Exercise:
Report back every line of the entries that contains "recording", exactly as written.

Records provided:
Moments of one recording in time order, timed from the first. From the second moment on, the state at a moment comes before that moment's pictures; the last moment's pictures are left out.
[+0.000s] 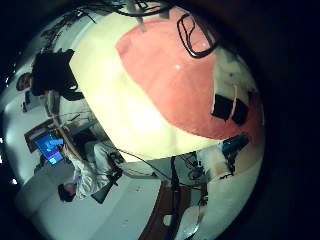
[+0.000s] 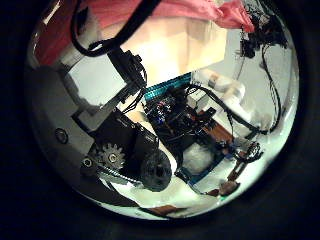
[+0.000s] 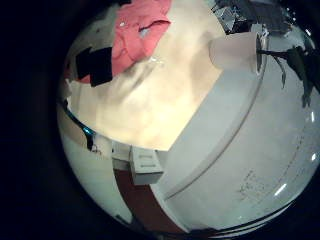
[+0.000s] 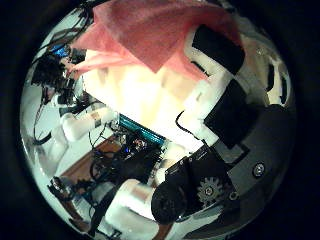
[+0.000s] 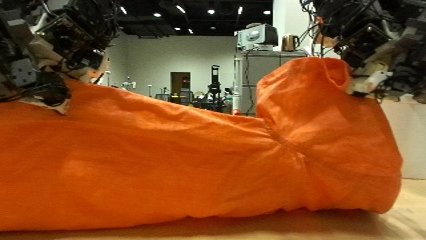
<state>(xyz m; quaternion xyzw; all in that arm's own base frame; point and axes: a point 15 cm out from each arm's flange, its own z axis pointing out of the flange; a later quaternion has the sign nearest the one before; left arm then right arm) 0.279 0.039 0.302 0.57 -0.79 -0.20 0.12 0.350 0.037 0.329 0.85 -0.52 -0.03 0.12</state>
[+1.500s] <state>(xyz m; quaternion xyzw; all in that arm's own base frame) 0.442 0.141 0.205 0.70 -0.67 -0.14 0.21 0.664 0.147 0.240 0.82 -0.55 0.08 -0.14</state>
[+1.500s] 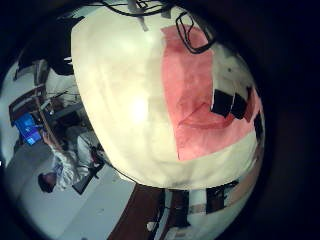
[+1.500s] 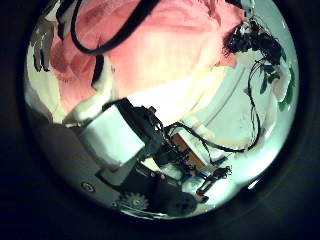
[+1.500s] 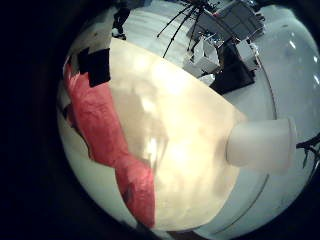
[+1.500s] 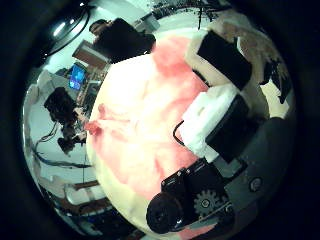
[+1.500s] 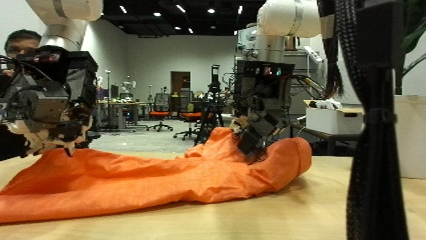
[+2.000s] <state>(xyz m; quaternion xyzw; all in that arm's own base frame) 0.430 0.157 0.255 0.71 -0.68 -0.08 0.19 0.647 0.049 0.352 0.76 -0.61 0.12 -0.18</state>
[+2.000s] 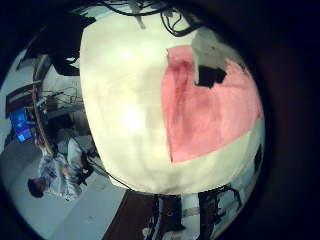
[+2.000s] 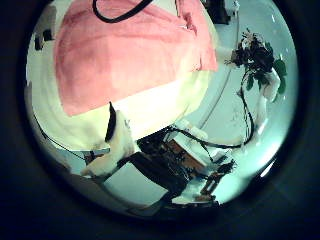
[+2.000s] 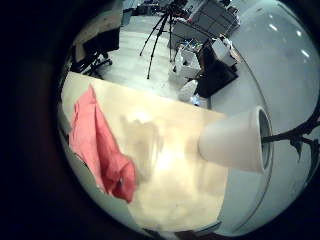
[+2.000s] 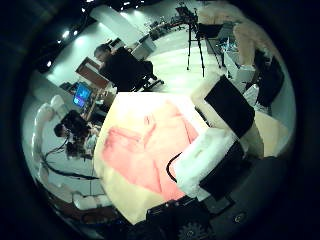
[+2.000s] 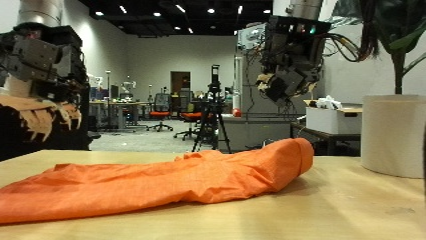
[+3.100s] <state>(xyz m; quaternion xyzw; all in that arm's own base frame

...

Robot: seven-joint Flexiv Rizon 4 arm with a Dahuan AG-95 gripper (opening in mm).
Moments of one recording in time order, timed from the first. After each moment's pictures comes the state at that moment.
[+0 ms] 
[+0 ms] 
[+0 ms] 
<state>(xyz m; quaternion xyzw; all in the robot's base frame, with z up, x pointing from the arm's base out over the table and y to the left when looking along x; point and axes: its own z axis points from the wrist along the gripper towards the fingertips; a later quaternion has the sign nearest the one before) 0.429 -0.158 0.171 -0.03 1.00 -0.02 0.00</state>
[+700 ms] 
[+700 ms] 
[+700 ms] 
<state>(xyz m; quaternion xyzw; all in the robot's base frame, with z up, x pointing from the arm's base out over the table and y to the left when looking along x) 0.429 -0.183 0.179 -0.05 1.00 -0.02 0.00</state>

Result for this task:
Moments of one recording in time order, timed from the first. From the second moment on, the state at a moment comes before that moment's pictures; the last moment's pictures are left out.
Moments of one recording in time order, timed from the first. After each moment's pictures comes the state at that moment.

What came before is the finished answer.